§ **What you are asked to do**
Without the images, print every line of the material below exactly as given.

§ **Provided data**
────────

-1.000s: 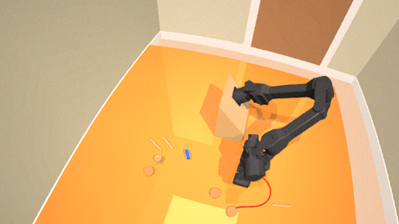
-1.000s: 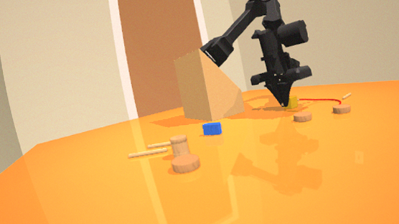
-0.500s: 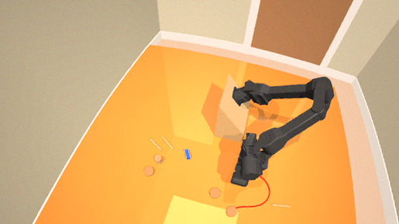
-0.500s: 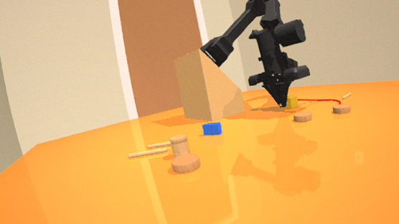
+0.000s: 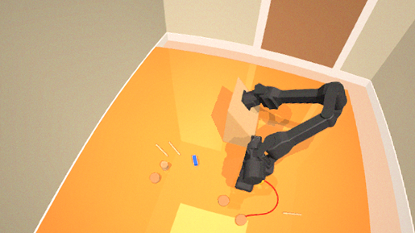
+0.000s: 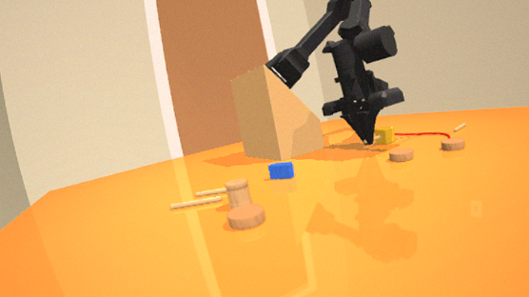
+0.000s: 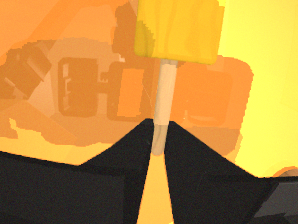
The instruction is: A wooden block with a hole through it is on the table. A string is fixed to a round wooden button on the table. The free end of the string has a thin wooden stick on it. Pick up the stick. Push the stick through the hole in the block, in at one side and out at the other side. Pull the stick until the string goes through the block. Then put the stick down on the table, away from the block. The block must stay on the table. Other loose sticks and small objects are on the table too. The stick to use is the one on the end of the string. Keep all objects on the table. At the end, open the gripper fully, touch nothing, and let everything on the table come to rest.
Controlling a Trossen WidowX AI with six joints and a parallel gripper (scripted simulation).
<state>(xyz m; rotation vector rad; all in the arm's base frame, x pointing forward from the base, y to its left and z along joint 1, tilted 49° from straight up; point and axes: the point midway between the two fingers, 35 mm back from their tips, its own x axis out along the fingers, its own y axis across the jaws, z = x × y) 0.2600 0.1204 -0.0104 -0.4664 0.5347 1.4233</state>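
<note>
My gripper tip is 50 mm to the right of the yellow block and 10 mm below it. Round my gripper tip: blue block (210 mm to the right, 10 mm behind); then round button (180 mm ahead, 20 mm to the left); then thin stick (220 mm to the left, 110 mm ahead).
</note>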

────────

§ **Output of the task**
-1.000s: 
-1.000s: 
-0.500s: 
-0.500s: 
+0.000s: 
+0.000s: 
+0.000s: 
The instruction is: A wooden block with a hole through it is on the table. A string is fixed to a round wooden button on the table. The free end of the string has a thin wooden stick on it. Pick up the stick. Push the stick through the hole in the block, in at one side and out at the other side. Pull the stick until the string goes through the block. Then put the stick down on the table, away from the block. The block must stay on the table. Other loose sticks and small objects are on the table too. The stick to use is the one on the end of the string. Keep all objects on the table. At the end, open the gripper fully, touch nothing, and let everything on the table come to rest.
Controlling a Trossen WidowX AI with six joints and a parallel gripper (scripted simulation).
<state>(xyz m; rotation vector rad; all in the arm's base frame, x pointing forward from the base, y to its left and z along joint 1, tilted 49° from straight up; point and axes: the point midway between the two fingers, 35 mm back from their tips, its own x axis out along the fingers, its own y axis across the jaws, z = x × y) 0.2600 0.1204 -0.0104 -0.4664 0.5347 1.4233</state>
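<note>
My gripper tip is 50 mm to the right of the yellow block and 10 mm below it. Round my gripper tip: blue block (210 mm to the right, 10 mm behind); then round button (180 mm ahead, 20 mm to the left); then thin stick (220 mm to the left, 110 mm ahead).
</note>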

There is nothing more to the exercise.